All lines that hold the string "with" should be copied. Find them in the listing below.
### Information shown
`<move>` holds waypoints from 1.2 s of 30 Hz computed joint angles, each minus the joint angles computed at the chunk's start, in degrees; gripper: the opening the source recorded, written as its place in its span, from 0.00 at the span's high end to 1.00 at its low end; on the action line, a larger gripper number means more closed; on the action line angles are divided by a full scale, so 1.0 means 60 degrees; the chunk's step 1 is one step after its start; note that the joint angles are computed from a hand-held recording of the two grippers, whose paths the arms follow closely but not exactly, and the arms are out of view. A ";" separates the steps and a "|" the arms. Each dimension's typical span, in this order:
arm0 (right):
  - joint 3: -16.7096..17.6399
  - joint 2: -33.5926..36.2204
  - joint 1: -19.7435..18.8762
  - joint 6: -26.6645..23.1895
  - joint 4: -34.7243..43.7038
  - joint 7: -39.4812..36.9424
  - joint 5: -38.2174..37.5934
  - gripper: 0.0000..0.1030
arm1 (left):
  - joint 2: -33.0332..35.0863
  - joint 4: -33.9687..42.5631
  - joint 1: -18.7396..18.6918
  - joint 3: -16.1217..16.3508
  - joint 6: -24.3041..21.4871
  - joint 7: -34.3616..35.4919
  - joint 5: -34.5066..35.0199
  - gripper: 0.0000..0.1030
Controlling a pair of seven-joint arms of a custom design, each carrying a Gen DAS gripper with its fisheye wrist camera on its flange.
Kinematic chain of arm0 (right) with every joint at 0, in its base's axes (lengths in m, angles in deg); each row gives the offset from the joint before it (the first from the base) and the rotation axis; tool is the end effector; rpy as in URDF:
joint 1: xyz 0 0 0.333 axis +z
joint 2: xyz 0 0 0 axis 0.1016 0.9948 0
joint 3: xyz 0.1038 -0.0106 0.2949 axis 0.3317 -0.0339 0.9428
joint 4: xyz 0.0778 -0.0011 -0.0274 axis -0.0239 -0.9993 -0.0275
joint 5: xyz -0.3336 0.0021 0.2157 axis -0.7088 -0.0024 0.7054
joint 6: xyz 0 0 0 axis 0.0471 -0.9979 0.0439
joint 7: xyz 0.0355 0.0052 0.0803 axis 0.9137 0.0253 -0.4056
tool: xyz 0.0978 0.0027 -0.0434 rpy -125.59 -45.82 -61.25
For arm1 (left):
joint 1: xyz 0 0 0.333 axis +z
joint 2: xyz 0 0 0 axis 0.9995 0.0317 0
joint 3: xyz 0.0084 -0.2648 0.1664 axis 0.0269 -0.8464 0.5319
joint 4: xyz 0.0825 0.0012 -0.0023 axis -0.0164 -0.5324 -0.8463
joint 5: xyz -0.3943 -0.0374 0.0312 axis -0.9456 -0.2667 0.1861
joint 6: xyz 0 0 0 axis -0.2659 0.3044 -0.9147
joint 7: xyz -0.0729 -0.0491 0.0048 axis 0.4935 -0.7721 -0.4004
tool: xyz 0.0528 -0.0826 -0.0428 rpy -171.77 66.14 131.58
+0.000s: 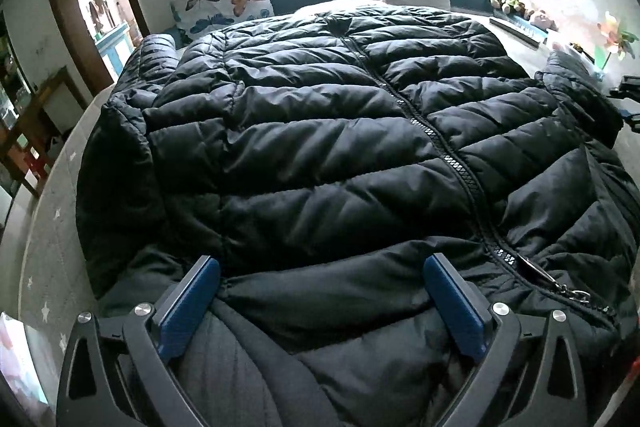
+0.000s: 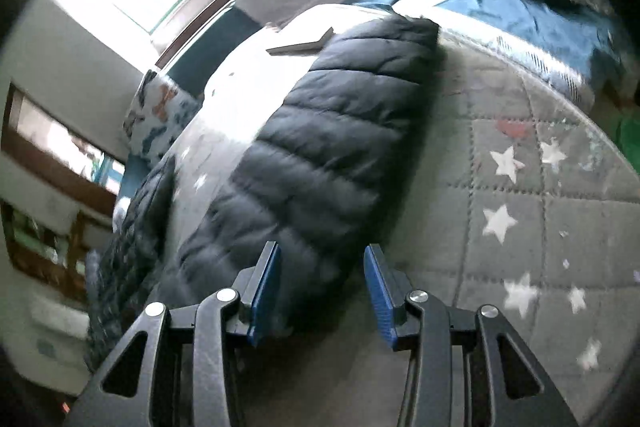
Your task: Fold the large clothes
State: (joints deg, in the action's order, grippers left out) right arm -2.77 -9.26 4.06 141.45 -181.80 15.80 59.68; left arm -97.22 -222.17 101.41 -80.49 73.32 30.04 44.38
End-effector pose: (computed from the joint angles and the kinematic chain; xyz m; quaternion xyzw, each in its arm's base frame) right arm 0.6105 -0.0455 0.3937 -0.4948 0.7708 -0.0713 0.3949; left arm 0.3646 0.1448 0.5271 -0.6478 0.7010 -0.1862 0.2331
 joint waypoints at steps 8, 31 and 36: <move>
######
# [Problem solution]
Controlling a pair of seven-joint arms of a custom design, each carrying a Gen DAS gripper with its fisheye wrist camera on its flange.
Kinematic chain of arm0 (right) with every joint at 0, in its base's axes (lengths in m, angles in deg); each row gives the offset from the joint before it (the first from the base) and the rotation axis; tool is the end effector; rpy as in URDF:

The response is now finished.